The immediate effect will be a government that achieves little and the likelihood of a power struggle in the medium-term, argues Javier Corrales, professor of political science at Amherst College in Amherst, Massachusetts, and co-author of two books on Venezuela, including Dragon in the Tropics: Hugo Chávez and the Political Economy of Revolution in Venezuela.

"There's going to be a government that is very inoperative and the opposition will be fairly quiescent. I don't think we're going to see the opposition mobilizing people to press the government to do anything else," he said.

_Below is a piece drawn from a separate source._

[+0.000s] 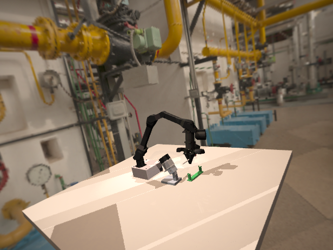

Venezuela's opposition has expressed outrage over the lack of details about the health of the ailing Mr. Chavez, who, according to his allies, remains in Cuba recovering from cancer surgery. He was last seen in public nearly a month ago stepping on to a plane and waving goodbye to well wishers – leaving many to wonder whether he would survive his latest cancer battle and fourth cancer surgery.

His opponents argue that postponing the swearing-in ceremony is unconstitutional. But mass anti-Chavez street protests are unlikely during a time when many Venezuelans are holding vigils for the health of "El Comandante" – as the president is affectionately called.

"What I won't do is put people to fight against people," said Henrique Capriles, opposition leader and second-place finisher in the October presidential elections, told reporters Wednesday. "Our country doesn't need hate. Our country doesn't need fights."

On Wednesday, Venezuela's supreme court upheld the indefinite postponement of the inauguration and said his cabinet could continue governing in the interim.

Mr. Chavez was first elected in 1998, emerging as a populist leftist firebrand who ran on an anti-establishment platform. He promised to redistribute the country's oil wealth to the poor and bolster health and social services. He has pushed through constitutional reforms that gave him greater powers and led many Venezuelans to criticize his power-grab. He has survived a recall referendum and a coup.

But his struggle with cancer emerged in 2011 as his biggest fight yet. He underwent surgery and chemotherapy in Cuba. A year later he stepped in to 2012 presidential campaign invigorated and determined to win a fourth term. He beat his opponent by 10 points last October.

Appearing in a televised address in early December 2012, Mr. Chavez sat between Vice- President Niclas Maduro and National Assembly President Diosdado Cabello and put his long-serving foreign minister, Mr. Maduro, in charge while he underwent treatment in Cuba.

Javier Corrales, political science professor at Amherst College in Massachusetts, argues that without a "final arbiter" – President Chavez – the current show of unity by Mr. Maduro and Mr. Cabello could lead to "splits."

"Very soon the Venezuelan government is going to have to tackle very difficult decisions. What to do with the deficit, what to do with the debt, what to do with the Americans, what to do with peace negotiations in Colombia, what to do with the incredibly low price of gasoline in Venezuela," said Mr. Corrales.

"At some point I expect some division and once those divisions emerge there's going to be a power struggle – in part because the issues that are looming are very divisive in any government," he added.

Mr. Chavez's sudden departure and statements by his vice-president in which Mr. Maduro said the president's status was "delicate and complex" following surgery and a respiratory infection, led to predictions that the 58-year-old's health was deteriorating. But on Monday, the country's information minister, Ernesto Villegas, said the Mr. Chavez was in a "stable situation".

"Even if Chavez were to come back he's never [going to] come back with the political weight that he had before. It is inevitable that over the coming days [Vice-President] Maduro or [National Assembly President] Cabello, or both, are going to consolidate new leaderships," said Mr. Corrales.